What is being asked >>
Below are records to transcribe exactly, without their pictures.

### Study material

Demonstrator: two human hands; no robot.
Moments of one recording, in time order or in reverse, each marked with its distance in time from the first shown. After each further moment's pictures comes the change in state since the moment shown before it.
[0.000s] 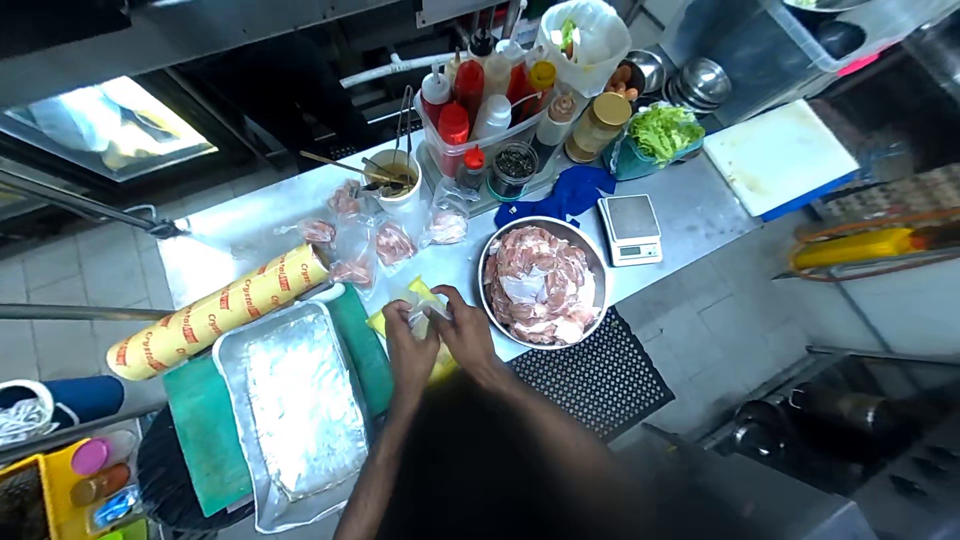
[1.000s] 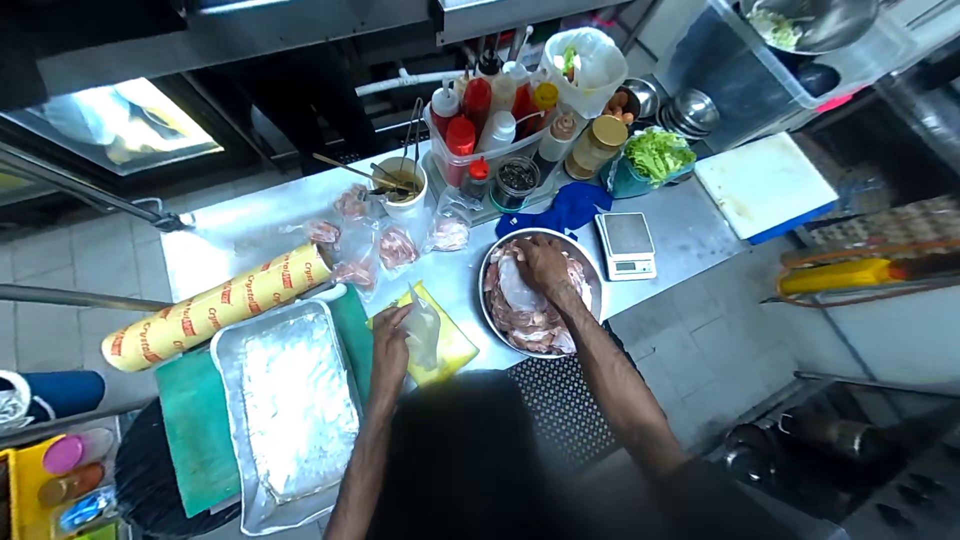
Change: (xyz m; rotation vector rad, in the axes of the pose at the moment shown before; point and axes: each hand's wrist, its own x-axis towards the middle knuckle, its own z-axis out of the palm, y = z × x) left_hand 0.010 -0.018 -0.036 -0.203 -0.180 -0.224; right_hand 0.099 0.099 -0.130 -0.698 -0.016 0.061
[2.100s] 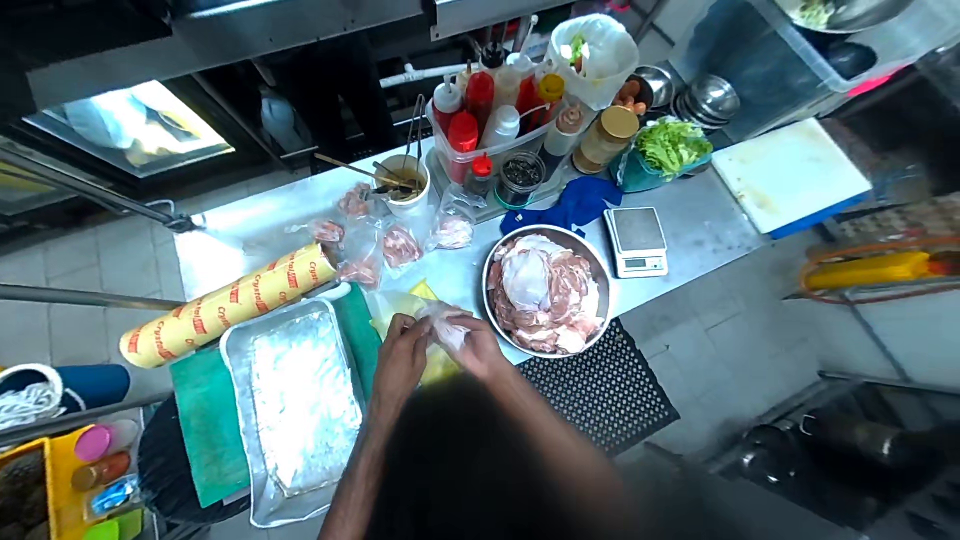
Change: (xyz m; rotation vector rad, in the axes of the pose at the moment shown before) left_hand -0.013 0.005 0.001 0.508 -0.140 0.380; right_hand -0.106 -0.137 0.076 2.443 -0.539 0.422
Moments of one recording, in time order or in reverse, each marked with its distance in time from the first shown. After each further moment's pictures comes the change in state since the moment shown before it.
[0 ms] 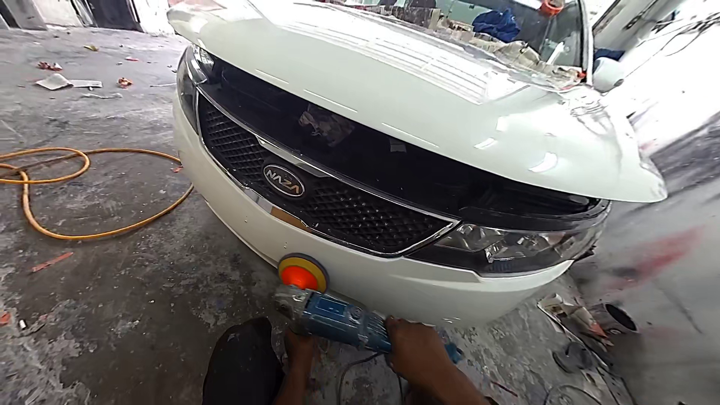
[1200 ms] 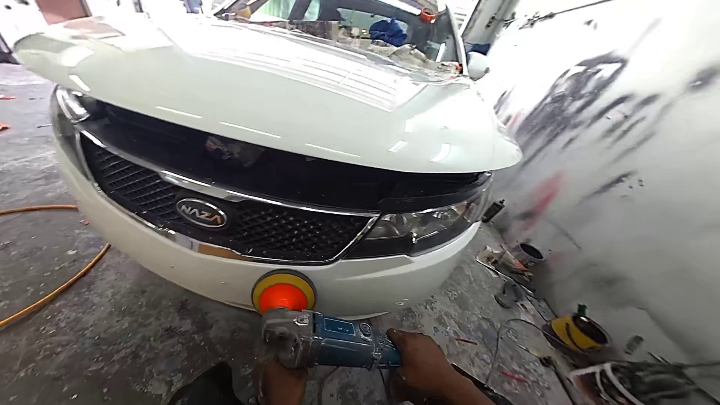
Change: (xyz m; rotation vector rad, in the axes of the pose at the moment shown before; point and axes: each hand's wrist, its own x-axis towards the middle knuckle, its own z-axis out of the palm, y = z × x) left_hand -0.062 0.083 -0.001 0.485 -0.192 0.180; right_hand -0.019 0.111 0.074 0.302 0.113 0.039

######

Reply >>
Demonstrator: two human hands; no robot.
Moments of one recording, in time order or in reverse, each marked with its distance in time from the first shown. After each further moment's pictures comes the change in state since the moment shown before it.
[0.000s] 
[1.000s] 
Change: (xyz m; rotation vector rad, in the axes of the pose at the moment shown before; point and axes: each hand's wrist, its own x-axis towards the middle knuckle, its own z-axis out of the palm, y = z × x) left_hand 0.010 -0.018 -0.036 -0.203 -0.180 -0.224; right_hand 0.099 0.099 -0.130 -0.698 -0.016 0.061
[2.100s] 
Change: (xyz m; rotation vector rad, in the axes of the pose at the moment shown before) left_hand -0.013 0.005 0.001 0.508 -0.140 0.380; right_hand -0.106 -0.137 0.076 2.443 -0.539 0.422
Moments of one recording, in time order or in reverse, each marked with its distance in time from the first shown. After each further moment's pictures comes the change in state since the moment shown before it.
[0 ms] 
[1200 ms] 
Change: (xyz m; rotation vector rad, in the axes of the pose at the moment shown before; point and axes: each hand's wrist, its own x-axis towards the middle knuckle, its own z-axis out of the palm, y = z × x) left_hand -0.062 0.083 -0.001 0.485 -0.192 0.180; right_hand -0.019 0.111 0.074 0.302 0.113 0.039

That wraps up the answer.